[Recorded data]
· · · · · · ·

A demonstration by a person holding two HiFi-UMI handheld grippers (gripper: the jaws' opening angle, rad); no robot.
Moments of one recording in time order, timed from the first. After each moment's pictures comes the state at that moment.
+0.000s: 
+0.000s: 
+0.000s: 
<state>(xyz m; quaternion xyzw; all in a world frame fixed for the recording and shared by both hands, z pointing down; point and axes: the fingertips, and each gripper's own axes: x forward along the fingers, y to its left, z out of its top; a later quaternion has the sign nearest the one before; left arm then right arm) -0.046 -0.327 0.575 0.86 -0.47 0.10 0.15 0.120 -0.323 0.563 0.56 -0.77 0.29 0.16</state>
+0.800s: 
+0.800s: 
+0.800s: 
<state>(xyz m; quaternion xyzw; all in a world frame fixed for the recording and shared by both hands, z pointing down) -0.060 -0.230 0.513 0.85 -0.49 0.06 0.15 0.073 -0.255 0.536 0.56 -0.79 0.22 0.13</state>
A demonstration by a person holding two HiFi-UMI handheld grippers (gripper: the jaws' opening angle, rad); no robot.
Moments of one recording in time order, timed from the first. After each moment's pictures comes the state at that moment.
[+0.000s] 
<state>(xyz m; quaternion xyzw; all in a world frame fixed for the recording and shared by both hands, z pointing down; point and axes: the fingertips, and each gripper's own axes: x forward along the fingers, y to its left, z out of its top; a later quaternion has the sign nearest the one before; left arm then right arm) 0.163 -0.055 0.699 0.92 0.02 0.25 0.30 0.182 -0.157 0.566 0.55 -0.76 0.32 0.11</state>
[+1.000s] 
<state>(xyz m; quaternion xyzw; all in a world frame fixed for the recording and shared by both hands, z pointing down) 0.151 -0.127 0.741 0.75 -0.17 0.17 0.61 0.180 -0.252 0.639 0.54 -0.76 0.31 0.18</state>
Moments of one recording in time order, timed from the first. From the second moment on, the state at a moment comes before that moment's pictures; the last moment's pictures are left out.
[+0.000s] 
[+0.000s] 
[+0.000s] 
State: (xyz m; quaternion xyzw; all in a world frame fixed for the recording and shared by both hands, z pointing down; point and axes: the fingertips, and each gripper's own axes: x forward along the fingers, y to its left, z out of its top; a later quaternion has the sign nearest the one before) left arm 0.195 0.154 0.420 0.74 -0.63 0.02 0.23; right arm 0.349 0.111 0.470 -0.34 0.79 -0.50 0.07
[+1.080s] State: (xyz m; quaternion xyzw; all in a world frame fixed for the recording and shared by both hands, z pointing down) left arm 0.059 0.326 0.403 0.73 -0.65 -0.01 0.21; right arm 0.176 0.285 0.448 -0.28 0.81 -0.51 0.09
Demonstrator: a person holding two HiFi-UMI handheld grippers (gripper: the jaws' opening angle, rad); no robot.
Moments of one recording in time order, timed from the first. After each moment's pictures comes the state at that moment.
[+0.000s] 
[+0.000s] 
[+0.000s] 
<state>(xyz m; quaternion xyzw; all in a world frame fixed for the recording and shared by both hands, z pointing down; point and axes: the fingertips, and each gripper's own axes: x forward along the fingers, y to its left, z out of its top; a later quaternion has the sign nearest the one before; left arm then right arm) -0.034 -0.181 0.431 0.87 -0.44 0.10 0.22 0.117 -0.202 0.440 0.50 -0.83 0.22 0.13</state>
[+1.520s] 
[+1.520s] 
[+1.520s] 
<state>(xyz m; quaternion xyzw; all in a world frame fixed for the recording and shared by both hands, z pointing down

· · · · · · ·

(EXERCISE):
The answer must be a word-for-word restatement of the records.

(RESPONSE TO THIS TASK):
A demonstration by a person holding two HiFi-UMI handheld grippers (gripper: the jaws' opening angle, rad); no robot.
Moments of one recording in time order, timed from the first. After each moment's pictures comes the state at that moment.
+0.000s: 
+0.000s: 
+0.000s: 
<state>(xyz m; quaternion xyzw; all in a world frame fixed for the recording and shared by both hands, z pointing down; point and axes: the fingertips, and each gripper's own axes: x forward along the fingers, y to its left, z out of its top; a later quaternion has the sign nearest the one before; left arm then right arm) -0.046 -0.327 0.575 0.86 -0.47 0.10 0.15 0.120 -0.323 0.563 0.56 -0.77 0.29 0.16</state>
+0.800s: 
+0.800s: 
+0.800s: 
<state>(xyz m; quaternion xyzw; all in a world frame fixed for the recording and shared by both hands, z pointing down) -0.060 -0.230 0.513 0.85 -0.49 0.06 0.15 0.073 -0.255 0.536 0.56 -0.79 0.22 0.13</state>
A demonstration by a person holding two HiFi-UMI handheld grippers (gripper: the jaws' opening angle, rad); no robot.
Moments of one recording in time order, timed from the first. After each moment's pictures comes the state at that moment.
[+0.000s] 
<state>(xyz m; quaternion xyzw; all in a world frame fixed for the recording and shared by both hands, z pointing down; point and axes: the fingertips, and each gripper's own axes: x forward along the fingers, y to its left, z out of its top; a later quaternion has the sign nearest the one before; left arm then right arm) 0.163 -0.055 0.699 0.92 0.02 0.25 0.30 0.182 -0.157 0.566 0.55 -0.76 0.32 0.11</state>
[+1.000s] 
<state>(xyz m; quaternion xyzw; all in a world frame fixed for the recording and shared by both hands, z pointing down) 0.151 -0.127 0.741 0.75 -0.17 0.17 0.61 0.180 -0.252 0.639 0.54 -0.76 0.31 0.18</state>
Moments of one recording in time order, timed from the first. From the second moment on, the state at a moment comes before that moment's pictures; the last moment's pictures are left out.
[+0.000s] 
[+0.000s] 
[+0.000s] 
State: (xyz m; quaternion xyzw; all in a world frame fixed for the recording and shared by both hands, z pointing down; point and axes: the fingertips, and each gripper's own axes: x forward along the fingers, y to its left, z out of its top; a later quaternion has the sign nearest the one before) left arm 0.195 0.154 0.420 0.74 -0.63 0.02 0.23; right arm 0.349 0.111 0.470 -0.34 0.79 -0.50 0.07
[+1.080s] State: (xyz m; quaternion xyzw; all in a world frame fixed for the recording and shared by both hands, z pointing down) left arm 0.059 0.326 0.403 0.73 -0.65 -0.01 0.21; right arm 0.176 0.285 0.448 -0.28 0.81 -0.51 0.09
Demonstrator: a person holding two HiFi-UMI handheld grippers (gripper: the jaws' opening angle, rad); no robot.
Moments of one recording in time order, timed from the first. After each moment's pictures comes the state at that moment.
[+0.000s] 
[+0.000s] 
[+0.000s] 
<state>(xyz m; quaternion xyzw; all in a world frame fixed for the recording and shared by both hands, z pointing down; point and axes: the fingertips, and each gripper's own axes: x forward along the fingers, y to its left, z out of its top; a later quaternion has the sign nearest the one before; left arm then right arm) -0.034 -0.181 0.431 0.87 -0.44 0.10 0.22 0.117 -0.202 0.440 0.50 -0.83 0.22 0.13</state>
[+1.520s] 
[+1.520s] 
[+1.520s] 
<state>(xyz m; quaternion xyzw; all in a world frame fixed for the recording and shared by both hands, z pointing down

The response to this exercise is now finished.